Tuesday, December 7, 1999
AUSTIN - Texas Attorney General John Cornyn was joined today by Houston Mayor Lee Brown and Mervyn Mosbacker, the U.S. Attorney for the Southern District of Texas, to announce the rollout of Texas Exile, a statewide initiative funded by the Governor's Criminal Justice Division, aimed at reducing gun crime.
"Texas Exile is a new and common sense approach to dealing with an old problem: taking illegal guns off the street and making our communities safer," said Attorney General Cornyn. "Today, we are sending a clear message to criminals: gun crime means hard time. If you carry a firearm illegally in Texas, you will go to prison," added Cornyn.
In September, Attorney General Cornyn and Texas Governor George W. Bush introduced Texas Exile, funded by a grant of $1.6 million from the Governor's Criminal Justice Division.
"If this program gets even one more violent offender off the streets - if it prevents just one gun-related crime from being committed - it has made our streets safer, and that is the most important task we as public officials have. I commend Attorney General Cornyn for taking the initiative to bring Project Exile to Texas and I look forward to working with his office to implement this program in Houston," said Mayor Brown.
Under Texas Exile, eight prosecutors will solely concentrate on prosecuting criminals who illegally carry guns. These prosecutors will use a federal gun statute to seek the longest possible sentence for these criminals. The goal is to not only keep criminals off the street , but also to keep them in jail longer.
Additionally the Attorney General's public awareness campaign slogan "Gun Crime Means Hard Time" will be taken to the streets of Dallas through billboards, posters and radio and television advertising.
Texas Exile is modeled after Project Exile, a program first developed in Richmond, Virginia to reduce gun crime.

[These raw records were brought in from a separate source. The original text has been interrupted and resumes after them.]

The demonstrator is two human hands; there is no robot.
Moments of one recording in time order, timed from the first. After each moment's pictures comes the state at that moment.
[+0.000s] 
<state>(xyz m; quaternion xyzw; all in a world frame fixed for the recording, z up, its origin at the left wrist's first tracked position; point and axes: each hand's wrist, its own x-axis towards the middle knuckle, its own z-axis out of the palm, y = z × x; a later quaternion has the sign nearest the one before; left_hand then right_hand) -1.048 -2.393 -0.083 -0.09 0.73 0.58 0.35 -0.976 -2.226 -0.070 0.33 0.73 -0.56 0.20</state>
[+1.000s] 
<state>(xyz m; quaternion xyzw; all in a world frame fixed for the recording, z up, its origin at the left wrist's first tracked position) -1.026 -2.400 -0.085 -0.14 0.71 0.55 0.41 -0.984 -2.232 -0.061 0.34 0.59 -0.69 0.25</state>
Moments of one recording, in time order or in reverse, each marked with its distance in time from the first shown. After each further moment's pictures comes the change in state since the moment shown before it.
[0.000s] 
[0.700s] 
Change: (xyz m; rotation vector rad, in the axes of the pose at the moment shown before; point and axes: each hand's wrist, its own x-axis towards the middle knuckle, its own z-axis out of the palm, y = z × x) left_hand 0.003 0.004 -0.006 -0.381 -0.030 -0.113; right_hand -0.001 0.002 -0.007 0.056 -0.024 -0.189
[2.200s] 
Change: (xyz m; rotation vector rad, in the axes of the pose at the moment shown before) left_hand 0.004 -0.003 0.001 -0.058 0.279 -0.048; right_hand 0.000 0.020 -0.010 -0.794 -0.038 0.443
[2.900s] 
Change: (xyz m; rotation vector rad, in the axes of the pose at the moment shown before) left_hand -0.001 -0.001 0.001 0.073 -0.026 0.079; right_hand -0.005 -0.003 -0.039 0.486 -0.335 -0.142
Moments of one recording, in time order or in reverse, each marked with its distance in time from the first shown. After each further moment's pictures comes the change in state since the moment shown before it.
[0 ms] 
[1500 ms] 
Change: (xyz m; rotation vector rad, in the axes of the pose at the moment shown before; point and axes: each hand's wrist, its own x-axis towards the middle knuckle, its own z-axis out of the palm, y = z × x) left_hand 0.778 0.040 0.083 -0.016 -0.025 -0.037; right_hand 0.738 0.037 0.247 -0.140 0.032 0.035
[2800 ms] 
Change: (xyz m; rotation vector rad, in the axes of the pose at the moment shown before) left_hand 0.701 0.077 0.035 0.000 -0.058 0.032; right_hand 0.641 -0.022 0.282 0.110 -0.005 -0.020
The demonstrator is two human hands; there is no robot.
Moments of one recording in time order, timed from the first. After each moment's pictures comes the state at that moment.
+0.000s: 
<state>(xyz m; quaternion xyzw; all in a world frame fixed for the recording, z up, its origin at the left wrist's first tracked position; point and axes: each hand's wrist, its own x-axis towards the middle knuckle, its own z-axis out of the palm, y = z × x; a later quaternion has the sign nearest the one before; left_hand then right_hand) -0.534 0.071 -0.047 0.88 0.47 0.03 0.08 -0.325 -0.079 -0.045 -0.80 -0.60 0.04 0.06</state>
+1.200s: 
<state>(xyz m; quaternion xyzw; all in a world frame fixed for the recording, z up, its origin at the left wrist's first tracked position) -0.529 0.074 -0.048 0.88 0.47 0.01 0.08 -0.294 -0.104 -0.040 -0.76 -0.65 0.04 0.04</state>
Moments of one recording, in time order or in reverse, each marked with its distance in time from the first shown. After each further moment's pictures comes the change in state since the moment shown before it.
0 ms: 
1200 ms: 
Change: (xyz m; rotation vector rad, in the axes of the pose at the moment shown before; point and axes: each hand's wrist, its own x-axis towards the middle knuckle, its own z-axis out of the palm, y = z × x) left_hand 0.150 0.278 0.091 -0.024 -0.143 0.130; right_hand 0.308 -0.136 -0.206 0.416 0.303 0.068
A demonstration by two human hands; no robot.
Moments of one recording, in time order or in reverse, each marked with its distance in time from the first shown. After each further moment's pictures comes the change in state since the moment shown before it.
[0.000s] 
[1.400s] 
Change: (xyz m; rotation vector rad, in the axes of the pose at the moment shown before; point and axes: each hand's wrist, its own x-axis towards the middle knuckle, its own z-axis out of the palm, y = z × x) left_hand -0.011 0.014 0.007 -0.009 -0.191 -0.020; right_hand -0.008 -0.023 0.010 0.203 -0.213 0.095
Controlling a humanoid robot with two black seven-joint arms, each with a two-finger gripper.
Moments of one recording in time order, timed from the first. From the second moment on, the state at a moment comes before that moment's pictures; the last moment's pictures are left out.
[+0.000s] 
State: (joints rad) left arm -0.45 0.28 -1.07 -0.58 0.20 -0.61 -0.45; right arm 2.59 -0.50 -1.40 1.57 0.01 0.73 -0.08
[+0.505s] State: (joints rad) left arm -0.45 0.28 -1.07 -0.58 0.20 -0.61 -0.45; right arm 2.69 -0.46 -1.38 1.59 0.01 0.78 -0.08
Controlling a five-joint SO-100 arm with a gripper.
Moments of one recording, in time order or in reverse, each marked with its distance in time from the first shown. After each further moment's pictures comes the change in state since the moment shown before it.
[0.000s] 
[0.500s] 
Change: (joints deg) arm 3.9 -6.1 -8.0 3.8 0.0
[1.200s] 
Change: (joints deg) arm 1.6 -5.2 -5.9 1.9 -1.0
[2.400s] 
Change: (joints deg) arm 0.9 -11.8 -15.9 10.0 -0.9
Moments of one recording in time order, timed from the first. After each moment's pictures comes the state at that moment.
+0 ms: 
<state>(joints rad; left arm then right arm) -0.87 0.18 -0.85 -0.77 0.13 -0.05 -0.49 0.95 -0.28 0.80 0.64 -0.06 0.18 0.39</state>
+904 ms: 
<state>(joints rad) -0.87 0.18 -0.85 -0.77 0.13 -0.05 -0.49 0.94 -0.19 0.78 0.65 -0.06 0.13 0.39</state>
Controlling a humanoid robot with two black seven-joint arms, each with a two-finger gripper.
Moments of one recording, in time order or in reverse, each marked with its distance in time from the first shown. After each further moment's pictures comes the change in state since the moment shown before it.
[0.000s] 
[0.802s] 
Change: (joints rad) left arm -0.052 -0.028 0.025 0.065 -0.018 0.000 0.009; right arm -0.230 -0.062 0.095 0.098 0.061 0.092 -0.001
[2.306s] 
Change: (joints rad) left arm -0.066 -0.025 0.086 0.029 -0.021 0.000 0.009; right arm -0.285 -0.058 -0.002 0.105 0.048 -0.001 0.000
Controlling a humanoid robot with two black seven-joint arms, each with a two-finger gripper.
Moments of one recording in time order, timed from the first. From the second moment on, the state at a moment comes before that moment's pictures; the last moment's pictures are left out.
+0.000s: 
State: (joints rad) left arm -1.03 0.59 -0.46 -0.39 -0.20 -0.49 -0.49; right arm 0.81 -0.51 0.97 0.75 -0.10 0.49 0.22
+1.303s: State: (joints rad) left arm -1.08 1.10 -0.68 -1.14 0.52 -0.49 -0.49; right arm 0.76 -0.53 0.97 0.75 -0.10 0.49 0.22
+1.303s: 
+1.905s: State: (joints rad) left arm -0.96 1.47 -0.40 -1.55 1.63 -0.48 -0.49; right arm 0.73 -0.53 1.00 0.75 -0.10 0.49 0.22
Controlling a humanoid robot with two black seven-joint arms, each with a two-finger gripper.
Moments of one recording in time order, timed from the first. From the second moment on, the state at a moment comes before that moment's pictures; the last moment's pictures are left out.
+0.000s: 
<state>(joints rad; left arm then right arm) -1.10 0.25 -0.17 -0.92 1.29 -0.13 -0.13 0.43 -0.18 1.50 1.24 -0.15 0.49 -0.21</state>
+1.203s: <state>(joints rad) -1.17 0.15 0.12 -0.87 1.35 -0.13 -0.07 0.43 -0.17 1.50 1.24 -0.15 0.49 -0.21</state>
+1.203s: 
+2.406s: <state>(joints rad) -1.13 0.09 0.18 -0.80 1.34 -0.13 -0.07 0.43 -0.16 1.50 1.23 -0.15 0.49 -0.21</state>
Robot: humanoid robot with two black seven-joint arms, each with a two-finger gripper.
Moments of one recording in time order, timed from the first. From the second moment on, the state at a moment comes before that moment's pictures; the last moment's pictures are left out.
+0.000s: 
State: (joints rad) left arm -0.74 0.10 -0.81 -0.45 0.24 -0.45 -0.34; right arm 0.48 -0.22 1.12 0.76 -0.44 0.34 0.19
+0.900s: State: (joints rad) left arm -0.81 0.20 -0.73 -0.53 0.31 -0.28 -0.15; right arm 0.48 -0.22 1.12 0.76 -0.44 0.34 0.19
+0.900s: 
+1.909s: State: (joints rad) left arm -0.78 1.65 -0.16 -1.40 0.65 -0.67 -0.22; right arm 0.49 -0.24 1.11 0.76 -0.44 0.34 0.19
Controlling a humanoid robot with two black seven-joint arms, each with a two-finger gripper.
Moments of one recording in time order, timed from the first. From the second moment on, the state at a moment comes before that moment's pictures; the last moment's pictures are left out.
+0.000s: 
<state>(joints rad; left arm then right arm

In 1997, Richmond had the second highest murder rate in the nation. To make their streets safe again, law enforcement began an intense effort to keep guns out of the hands of criminals.
By taking advantage of these same federal statutes, Texas Exile ensures any convicted felon or drug trafficker caught with a gun will be sentenced to five years in prison. These sentences increase if the felon was involved in any criminal activity when arrested. Habitual violent offenders are essentially exiled from city streets, and potential offenders are discouraged by the threat of harsh prison terms.
Since the beginning of the program in Richmond, over 300 criminals have been convicted and removed from the streets. The murder rate has dropped by 33 percent and the rate of violent crime has decreased by almost 50 percent.